With these arched mandolins, there also are device attachments available for the back of the instrument to allow the back to vibrate freely instead of being deadened by the chest of the player. General consensus is that these devices noticeably improve the tone, volume and clarity of the instrument. It would also seem that on violins and violas the chin rest and shoulder rest do the same thing.

As many of you know, I also play banjo.

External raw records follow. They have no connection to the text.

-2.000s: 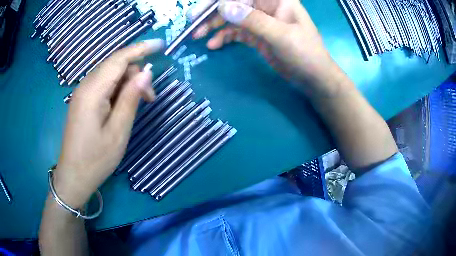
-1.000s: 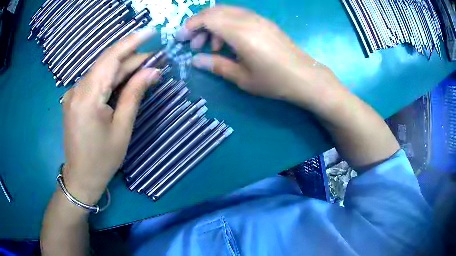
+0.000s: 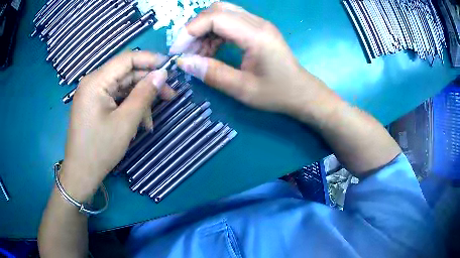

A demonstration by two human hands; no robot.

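Note:
My left hand (image 3: 108,111) pinches a metal tube (image 3: 170,63) between thumb and fingers; most of the tube is hidden by that hand. My right hand (image 3: 267,70) closes thumb and fingertips around the tube's upper end; whether a sleeve is there is hidden. Tubes with pale, frosted tips (image 3: 176,153) lie in a slanted row, partly under my left hand. Small white sleeves (image 3: 169,12) lie in a loose heap behind my fingertips. A pile of metal tubes (image 3: 88,38) lies at the upper left.
Thinner silver rods (image 3: 396,30) lie in a row at the far right of the green-blue mat (image 3: 272,146). A thin rod lies at the left edge (image 3: 4,189). Blue crates (image 3: 446,126) stand beyond the table's right edge, and another is below it, beside my blue sleeve.
Two seconds ago my right hand held a tube up by the sleeves and my left hand was empty. The tube is now in my left hand, with my right fingertips at its end.

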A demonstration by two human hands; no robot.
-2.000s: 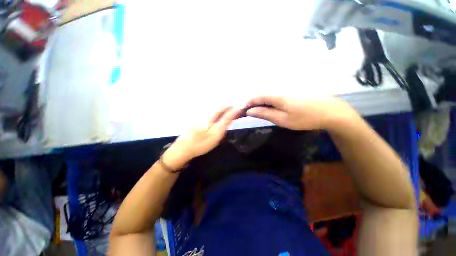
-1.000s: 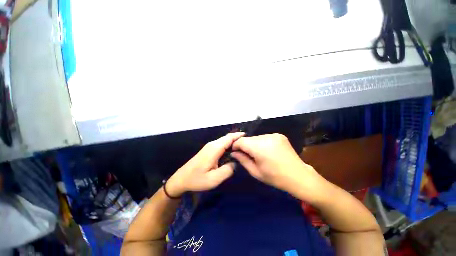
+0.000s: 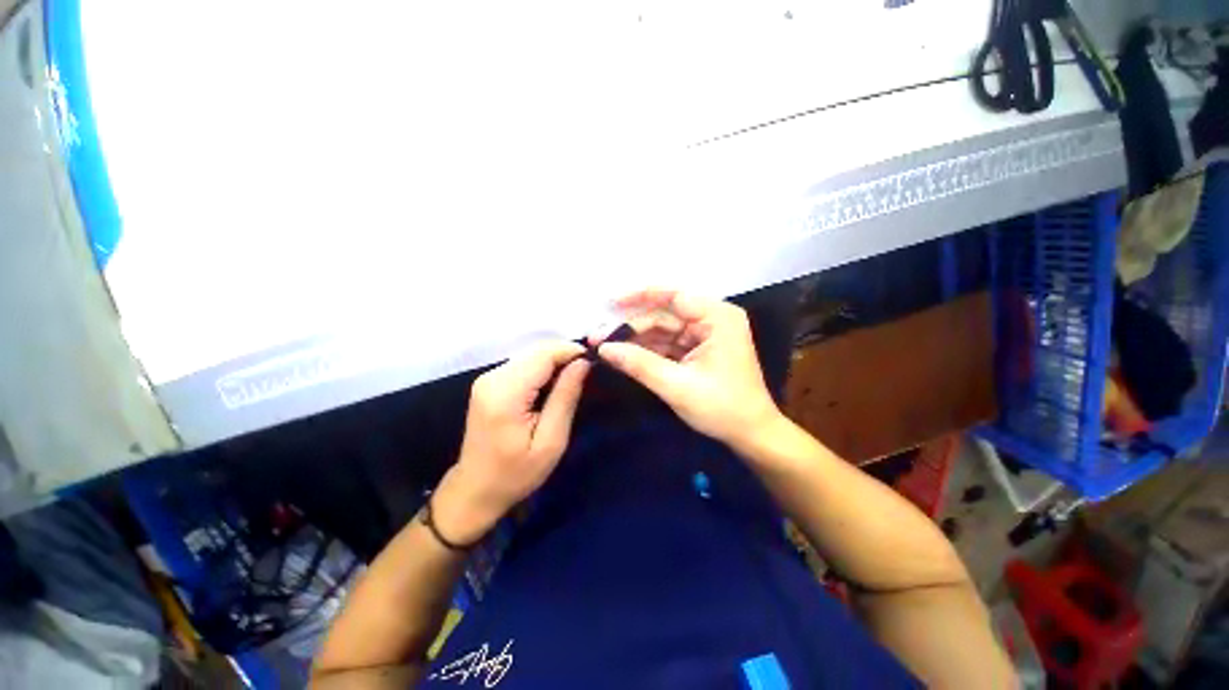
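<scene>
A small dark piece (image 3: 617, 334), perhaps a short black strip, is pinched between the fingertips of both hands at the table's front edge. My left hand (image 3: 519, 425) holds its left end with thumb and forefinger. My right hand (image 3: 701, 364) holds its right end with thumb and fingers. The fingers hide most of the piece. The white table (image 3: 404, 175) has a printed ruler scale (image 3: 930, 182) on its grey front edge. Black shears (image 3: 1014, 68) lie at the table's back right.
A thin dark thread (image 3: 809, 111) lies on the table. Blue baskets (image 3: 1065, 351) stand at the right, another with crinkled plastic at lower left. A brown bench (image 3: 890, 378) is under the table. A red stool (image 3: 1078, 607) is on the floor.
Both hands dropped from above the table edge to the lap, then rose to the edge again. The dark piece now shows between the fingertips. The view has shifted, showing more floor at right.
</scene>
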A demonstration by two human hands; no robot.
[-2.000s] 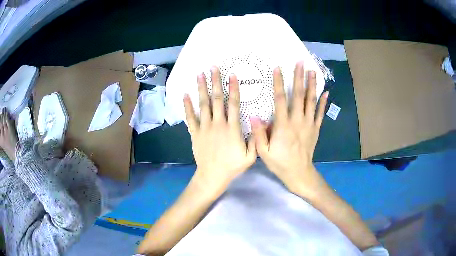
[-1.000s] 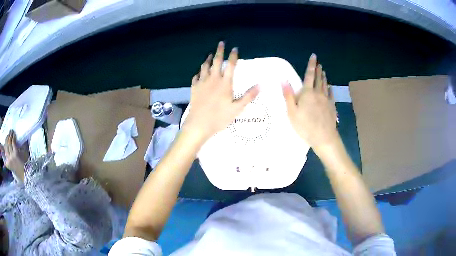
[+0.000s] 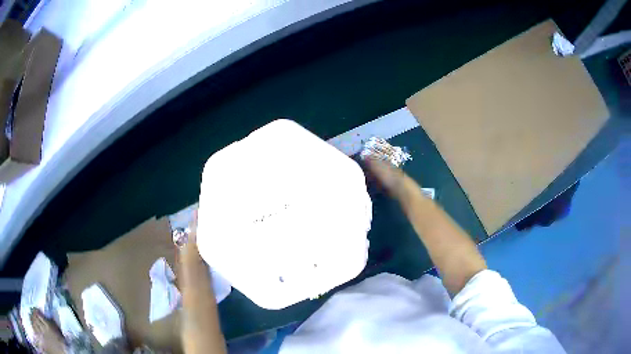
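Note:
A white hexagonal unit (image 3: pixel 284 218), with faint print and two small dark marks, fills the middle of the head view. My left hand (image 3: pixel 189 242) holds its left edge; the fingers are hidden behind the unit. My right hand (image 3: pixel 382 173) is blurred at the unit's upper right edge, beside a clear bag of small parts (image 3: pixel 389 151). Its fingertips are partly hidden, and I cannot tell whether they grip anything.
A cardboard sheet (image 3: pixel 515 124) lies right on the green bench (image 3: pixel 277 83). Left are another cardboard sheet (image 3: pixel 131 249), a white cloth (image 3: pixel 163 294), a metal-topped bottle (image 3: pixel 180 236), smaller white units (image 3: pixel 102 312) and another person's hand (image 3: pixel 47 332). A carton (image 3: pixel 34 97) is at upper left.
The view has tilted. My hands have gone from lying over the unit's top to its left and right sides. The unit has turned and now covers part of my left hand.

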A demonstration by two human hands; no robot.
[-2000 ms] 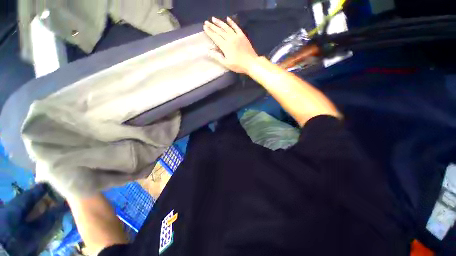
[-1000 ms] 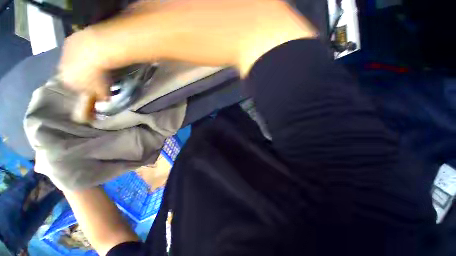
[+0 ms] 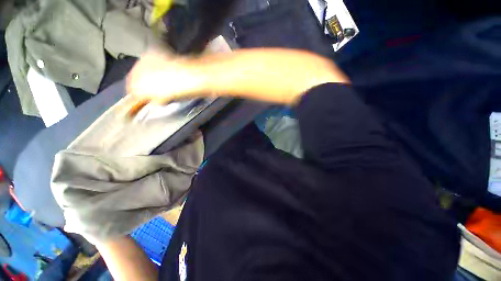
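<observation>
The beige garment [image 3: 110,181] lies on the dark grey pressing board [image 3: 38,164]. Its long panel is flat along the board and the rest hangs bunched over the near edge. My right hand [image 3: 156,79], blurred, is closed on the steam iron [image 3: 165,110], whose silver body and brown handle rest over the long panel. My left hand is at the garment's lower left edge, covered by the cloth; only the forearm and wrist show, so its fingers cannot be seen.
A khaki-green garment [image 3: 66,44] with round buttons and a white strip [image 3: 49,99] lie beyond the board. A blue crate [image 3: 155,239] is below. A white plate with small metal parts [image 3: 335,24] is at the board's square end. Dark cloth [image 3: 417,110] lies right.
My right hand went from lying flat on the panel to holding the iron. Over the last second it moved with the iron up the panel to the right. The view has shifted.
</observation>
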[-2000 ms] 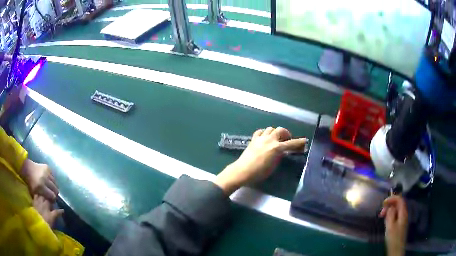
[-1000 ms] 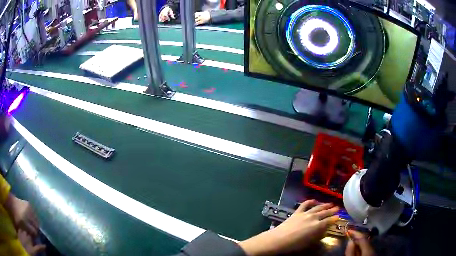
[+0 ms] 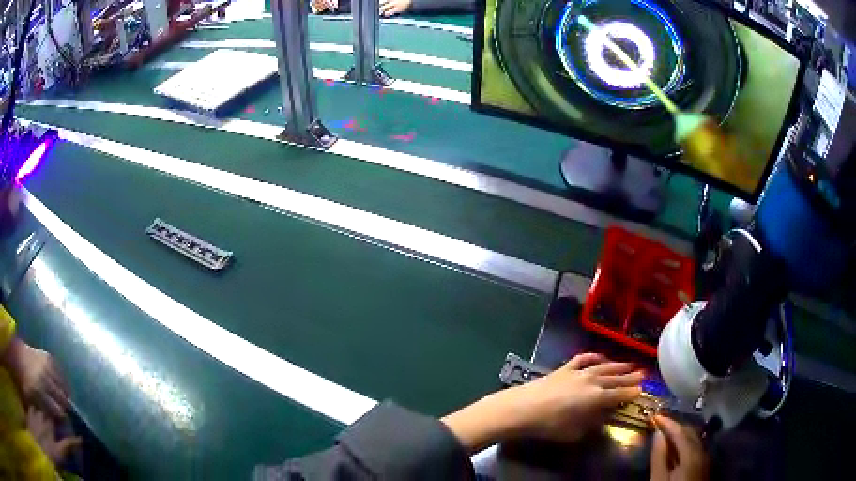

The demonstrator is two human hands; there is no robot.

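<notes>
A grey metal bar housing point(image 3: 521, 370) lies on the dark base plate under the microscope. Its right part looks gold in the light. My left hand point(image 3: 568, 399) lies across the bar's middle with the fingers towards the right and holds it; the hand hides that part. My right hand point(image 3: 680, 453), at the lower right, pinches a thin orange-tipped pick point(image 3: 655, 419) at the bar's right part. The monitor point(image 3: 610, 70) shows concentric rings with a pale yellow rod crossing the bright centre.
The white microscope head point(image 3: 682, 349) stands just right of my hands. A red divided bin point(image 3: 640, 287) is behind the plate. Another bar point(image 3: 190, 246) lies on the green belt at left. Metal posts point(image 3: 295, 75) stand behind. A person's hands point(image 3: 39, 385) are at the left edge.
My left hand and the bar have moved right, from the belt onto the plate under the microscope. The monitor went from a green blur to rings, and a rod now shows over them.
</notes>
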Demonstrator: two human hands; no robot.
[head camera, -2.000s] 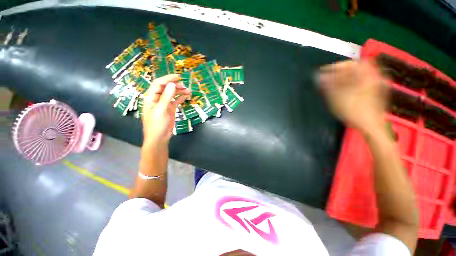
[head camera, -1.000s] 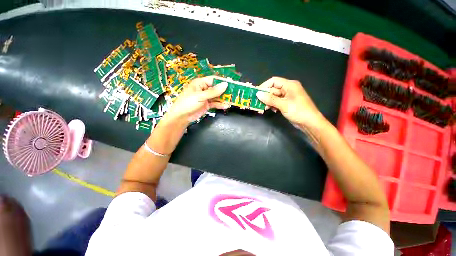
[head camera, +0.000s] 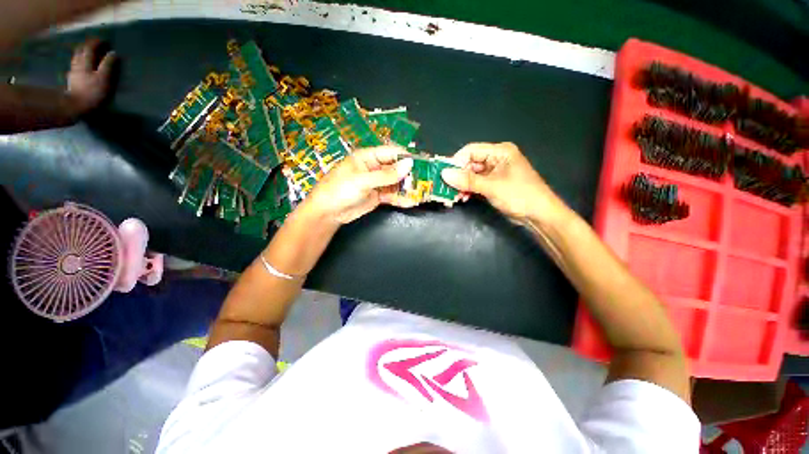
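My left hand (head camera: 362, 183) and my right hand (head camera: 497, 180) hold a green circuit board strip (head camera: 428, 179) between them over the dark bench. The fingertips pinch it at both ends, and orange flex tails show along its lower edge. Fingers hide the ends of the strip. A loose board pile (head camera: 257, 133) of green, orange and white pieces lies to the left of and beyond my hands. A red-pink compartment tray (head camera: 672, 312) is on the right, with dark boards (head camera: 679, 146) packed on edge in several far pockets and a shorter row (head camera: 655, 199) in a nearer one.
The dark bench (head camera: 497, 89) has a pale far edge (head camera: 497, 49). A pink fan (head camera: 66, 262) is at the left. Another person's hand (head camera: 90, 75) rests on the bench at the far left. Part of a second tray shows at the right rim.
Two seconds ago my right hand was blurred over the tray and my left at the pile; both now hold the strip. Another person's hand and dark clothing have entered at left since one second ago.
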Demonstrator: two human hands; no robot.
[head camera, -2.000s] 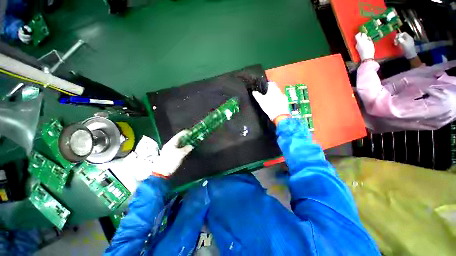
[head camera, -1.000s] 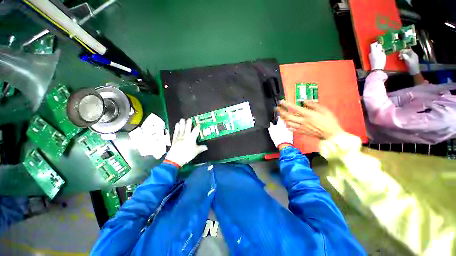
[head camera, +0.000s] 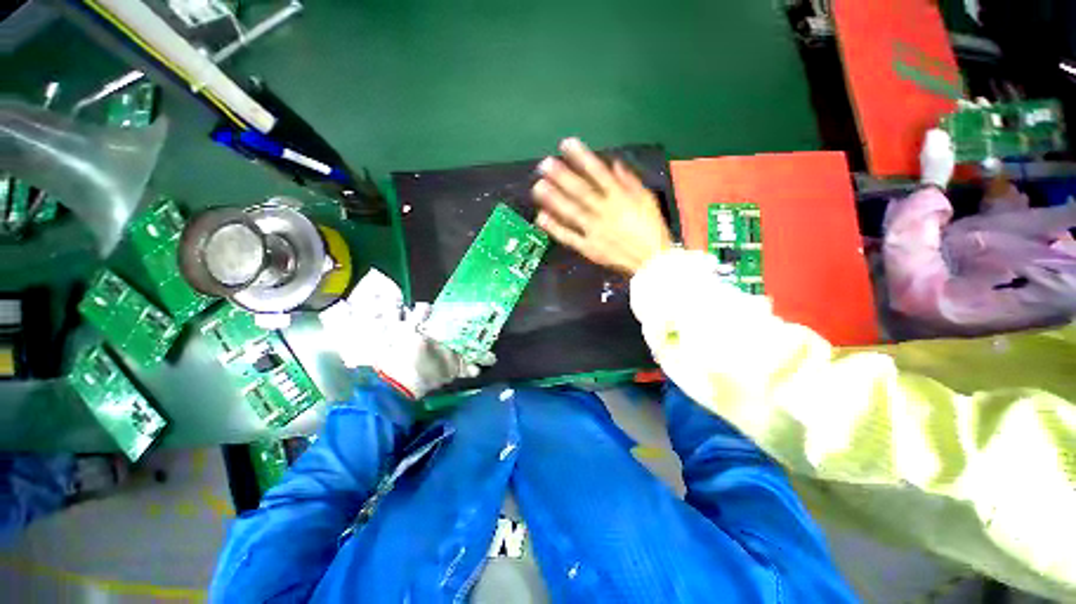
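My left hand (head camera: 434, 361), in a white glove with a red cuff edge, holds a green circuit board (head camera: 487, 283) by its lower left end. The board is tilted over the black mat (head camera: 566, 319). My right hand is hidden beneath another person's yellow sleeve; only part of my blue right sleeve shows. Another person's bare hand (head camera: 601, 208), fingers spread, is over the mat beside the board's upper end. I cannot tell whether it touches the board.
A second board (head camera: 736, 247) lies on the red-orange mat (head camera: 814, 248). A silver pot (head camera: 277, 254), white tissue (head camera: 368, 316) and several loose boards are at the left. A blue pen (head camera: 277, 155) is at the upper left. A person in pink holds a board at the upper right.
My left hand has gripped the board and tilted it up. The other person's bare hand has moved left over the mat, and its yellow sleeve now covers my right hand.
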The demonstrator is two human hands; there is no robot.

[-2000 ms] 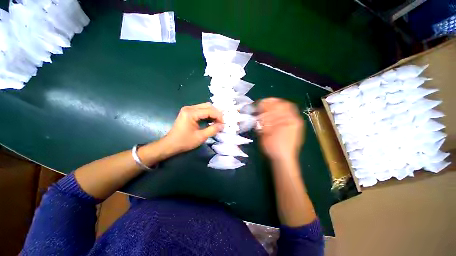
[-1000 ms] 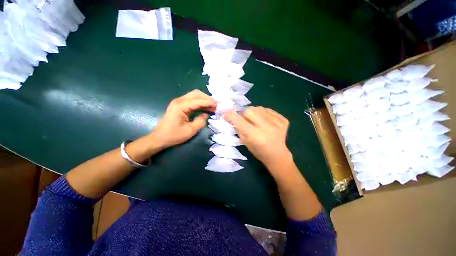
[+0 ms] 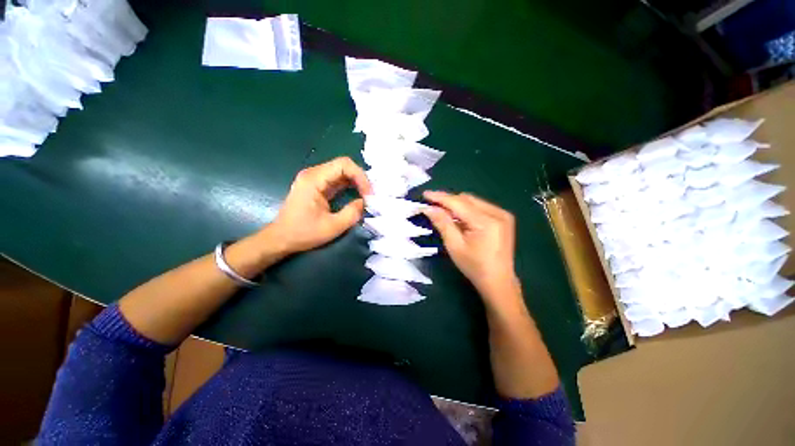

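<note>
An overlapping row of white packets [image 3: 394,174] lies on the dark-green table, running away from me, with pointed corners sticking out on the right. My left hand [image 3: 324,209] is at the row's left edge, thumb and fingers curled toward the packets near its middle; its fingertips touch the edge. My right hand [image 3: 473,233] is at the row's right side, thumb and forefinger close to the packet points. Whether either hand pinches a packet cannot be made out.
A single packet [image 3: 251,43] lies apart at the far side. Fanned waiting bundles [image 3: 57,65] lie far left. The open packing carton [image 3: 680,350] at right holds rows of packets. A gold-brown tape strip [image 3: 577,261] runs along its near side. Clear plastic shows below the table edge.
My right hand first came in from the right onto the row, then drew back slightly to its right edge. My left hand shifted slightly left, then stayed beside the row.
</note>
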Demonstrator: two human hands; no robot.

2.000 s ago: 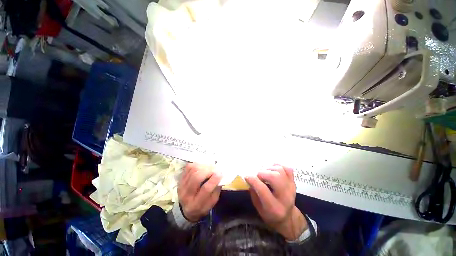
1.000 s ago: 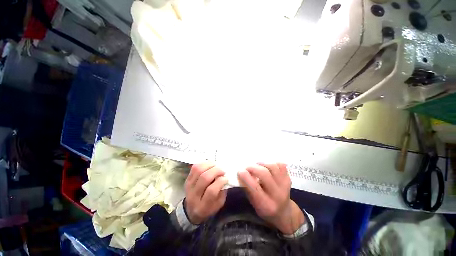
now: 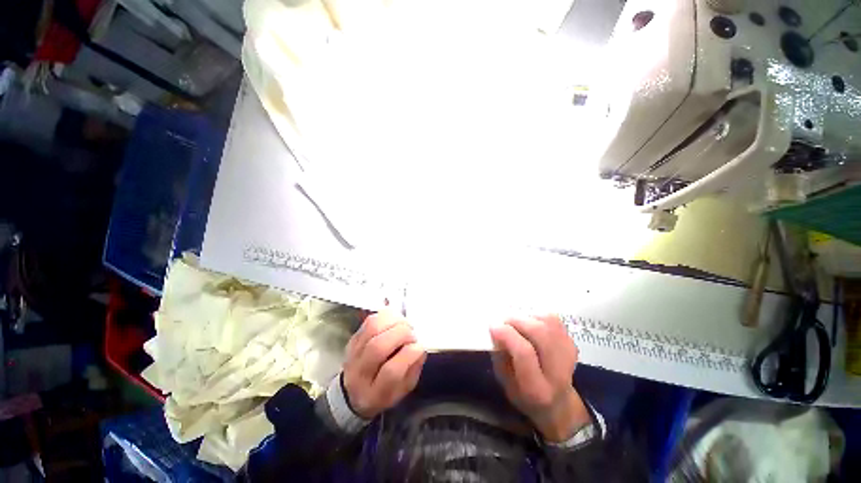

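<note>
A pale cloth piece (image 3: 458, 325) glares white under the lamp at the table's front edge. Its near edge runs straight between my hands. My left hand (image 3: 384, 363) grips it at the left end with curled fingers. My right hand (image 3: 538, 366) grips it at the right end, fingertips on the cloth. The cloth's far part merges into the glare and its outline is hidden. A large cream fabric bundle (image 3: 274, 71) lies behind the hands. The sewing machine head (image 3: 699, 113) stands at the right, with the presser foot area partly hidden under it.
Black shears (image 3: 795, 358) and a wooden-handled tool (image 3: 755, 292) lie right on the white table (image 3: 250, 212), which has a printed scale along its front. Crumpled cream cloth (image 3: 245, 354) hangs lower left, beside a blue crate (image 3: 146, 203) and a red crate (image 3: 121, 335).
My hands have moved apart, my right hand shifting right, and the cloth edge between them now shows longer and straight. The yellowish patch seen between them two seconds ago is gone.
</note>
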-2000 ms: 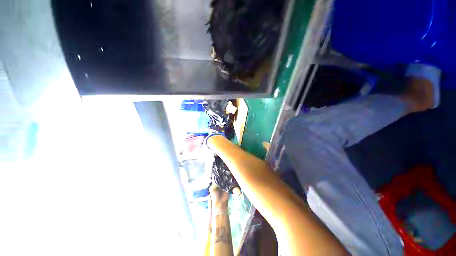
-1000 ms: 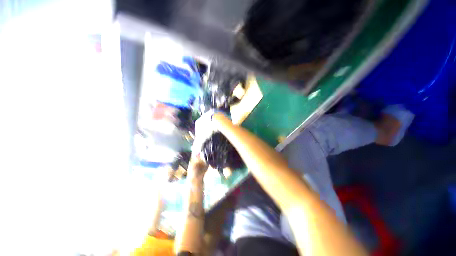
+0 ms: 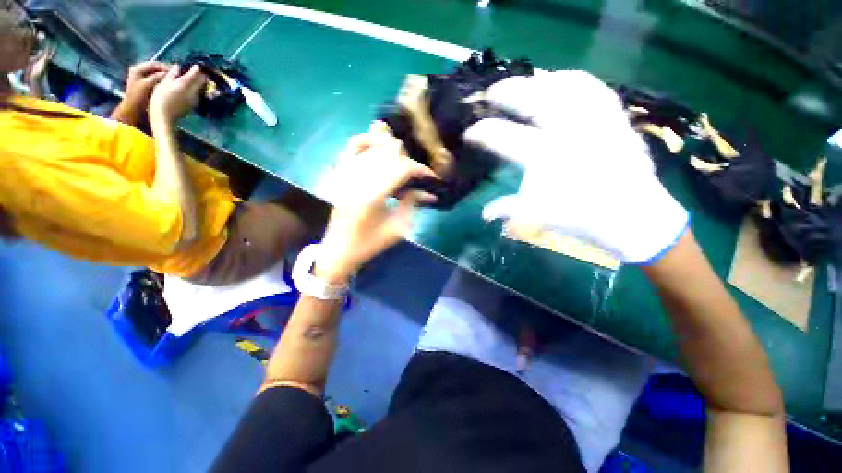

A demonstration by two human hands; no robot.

These are very different stringed instruments from a carved mandolin or viol-family instrument, but they do have one thing in common: a very active sound board. My experience with a variety of banjos is that if they have a back, it is primarily to create an open space for echo tone to proceed outside of the instrument. The backs of these instruments are in constant contact with the torso of the player, so they don't contribute to tone or volume by vibration. Around 90% of the volume of a banjo comes directly off the front of the head.

I would also suggest that considering that a double bass in standing playing posture involves the upper bout resting against the player's body, and that sitting playing posture also usually has the back of the double bass resting against the player's knee, it would seem that having the sides and back of the instrument vibrating freely during play is not a major sound creating concern.

Better minds than mine have tackled this question, and we have here in TB/DB some true experts whose opinions I'd be honored to learn from...

But at this point to me the role of the sound post for a double bass seems to be primarily to support the top. I'm sure it transmits some vibrations to the back, as we can feel it doing so especially when playing in a sitting position, but given the deadening of the instrument against the body of a player, and also given the frequency range of the double bass, I doubt we can hear much if any of the sound contribution that the vibrating back makes. Going further, I'd also suggest that moving the sound post to achieve different tone qualities of a double bass is conceptually the same as moving a very effective mute from one very sensitive top location to another.